On Friday 29th November at 09:02 we experienced a database failure on our master node, hosted on AWS Aurora. We are still looking into the root cause of this failure. While we operate multiple database nodes, hosted across 3 different availability zones (data centres), the master node is required for transactional processing and therefore was causing instability.
We operate hot replicas of our database at all times, allowing us to switch to them should an issue occur. This should have occurred automatically by our cloud monitoring system, but in this instance was not trigged. We manually intervened and forced a failover to the nominated replica server.
This failover process has been rehearsed and performed on multiple occasions and usually takes 1-2 minutes maximum.
The new node was promoted, along with 2 additional replicas to replace the failed node within a few minutes. At this point we realised our Web and API clusters were not connecting to the new database nodes, which were now available and online.
We had more than enough capacity to serve all the traffic we were receiving. However, our Web and API servers were now failing as they could not connect to the database, due to them persisting to hold connections to the old node.
To rectify this issue, we initiated a rolling restart of all servers, to force them to query the new database nodes and reconnect. This unfortunately took far too long, as during the restart, a configuration file we receive from AWS had an error, which prevented the servers from rebooting.
We rectified the issue with the configuration file manually and reinitiated the restart, which brought traffic back online to our Web servers and API by 09:35am
At this point our website and App were back up, we could see sales were flowing. Response times were normal.
A few minutes later, we received notification that web checkout transactions were failing. One of our API clusters had not recovered fully, which was responsible for some web transactions. We initiated another rolling restart of these servers, which did not resolve the issue after the restart.
In the case of a total failure of a server cluster, we have several routes to recover, such as pushing traffic to other clusters, which we initiated. These do take some time, as we have to wait for DNS updates, Load Balancers to bring up new clusters, etc. Due to the time taken to initiate various of these backup routes, plus time taken to troubleshoot the issue, we finally restored full processing at 10:32am
Skiddle host our website and infrastructure on Amazon Web Services. We are very experienced in handling large onsales for many high profile clients, and had perfect site uptime of 100% for over 3 months previous to this outage.
We pride ourselves in ensuring our platform is always available, and invest heavily in this area. We understand that if our platform isn’t available, your events can’t sell.
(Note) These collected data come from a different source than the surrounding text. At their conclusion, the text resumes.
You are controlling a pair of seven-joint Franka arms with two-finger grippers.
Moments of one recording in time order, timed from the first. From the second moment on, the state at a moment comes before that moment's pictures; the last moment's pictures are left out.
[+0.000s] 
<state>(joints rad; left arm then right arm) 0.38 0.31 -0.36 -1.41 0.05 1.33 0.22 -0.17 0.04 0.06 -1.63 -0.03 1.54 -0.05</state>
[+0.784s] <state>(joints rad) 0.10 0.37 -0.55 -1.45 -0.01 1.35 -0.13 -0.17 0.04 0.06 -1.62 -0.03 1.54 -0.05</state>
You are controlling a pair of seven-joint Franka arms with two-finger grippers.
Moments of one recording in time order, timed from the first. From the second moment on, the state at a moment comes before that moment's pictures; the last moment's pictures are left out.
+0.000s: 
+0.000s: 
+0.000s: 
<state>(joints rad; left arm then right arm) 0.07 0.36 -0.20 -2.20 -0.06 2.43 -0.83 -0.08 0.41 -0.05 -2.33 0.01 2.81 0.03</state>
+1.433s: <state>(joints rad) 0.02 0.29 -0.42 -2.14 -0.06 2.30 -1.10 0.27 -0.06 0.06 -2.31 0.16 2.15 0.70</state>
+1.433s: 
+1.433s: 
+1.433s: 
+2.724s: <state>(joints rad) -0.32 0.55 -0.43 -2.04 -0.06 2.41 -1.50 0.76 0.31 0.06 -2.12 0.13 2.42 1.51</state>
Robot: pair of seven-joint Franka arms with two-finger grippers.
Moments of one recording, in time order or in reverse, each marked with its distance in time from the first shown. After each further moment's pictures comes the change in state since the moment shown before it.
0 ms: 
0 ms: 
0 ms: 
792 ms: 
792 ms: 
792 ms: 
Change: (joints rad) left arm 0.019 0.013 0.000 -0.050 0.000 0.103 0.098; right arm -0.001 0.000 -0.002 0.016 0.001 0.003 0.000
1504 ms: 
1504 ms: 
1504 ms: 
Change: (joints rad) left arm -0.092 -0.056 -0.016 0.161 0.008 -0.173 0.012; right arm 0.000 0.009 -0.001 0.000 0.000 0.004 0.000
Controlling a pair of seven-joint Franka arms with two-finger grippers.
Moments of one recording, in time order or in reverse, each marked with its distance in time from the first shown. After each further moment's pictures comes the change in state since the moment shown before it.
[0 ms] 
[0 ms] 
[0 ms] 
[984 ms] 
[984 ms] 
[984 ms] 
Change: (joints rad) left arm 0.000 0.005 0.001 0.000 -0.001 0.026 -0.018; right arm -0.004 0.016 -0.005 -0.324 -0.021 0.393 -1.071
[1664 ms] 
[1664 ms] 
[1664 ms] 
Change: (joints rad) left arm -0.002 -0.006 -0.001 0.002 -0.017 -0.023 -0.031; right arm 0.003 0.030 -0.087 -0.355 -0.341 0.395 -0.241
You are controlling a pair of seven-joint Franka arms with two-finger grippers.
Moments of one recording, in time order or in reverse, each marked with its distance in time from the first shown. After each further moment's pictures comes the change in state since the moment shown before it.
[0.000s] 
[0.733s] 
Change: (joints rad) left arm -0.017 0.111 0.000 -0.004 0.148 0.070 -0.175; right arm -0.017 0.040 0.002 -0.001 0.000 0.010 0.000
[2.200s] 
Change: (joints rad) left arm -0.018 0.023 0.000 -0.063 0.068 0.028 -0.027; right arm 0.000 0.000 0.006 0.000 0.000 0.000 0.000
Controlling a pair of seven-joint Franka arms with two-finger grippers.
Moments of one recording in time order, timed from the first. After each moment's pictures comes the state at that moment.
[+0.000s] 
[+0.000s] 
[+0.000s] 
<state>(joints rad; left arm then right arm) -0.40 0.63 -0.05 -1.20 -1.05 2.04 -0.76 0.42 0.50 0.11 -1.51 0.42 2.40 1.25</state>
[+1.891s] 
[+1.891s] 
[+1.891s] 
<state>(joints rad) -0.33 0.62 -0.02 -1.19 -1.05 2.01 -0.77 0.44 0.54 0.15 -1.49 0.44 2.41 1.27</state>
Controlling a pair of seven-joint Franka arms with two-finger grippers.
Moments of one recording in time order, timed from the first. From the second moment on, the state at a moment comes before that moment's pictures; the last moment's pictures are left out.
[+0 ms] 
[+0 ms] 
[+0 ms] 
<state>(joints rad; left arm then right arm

On this occasion we let you down. While we had multiple recovery and backups systems running and ready to go, unforeseen issues caused these to fail. Our capacity planning was good, but we failed to predict the issue that occurred and it took us too long to recover from it.
What went well
What we need to improve
Since our downtime
We have already improved our status page, which is available at https://skiddle.statuspage.io/ we’ve improved our internal processes to ensure this is kept up-to-date at all times. We’ve also built new emergency restart systems which are much faster and are not susceptible to errors from third parties. We are continuing to investigate the issues with clusters not respecting the new database configurations.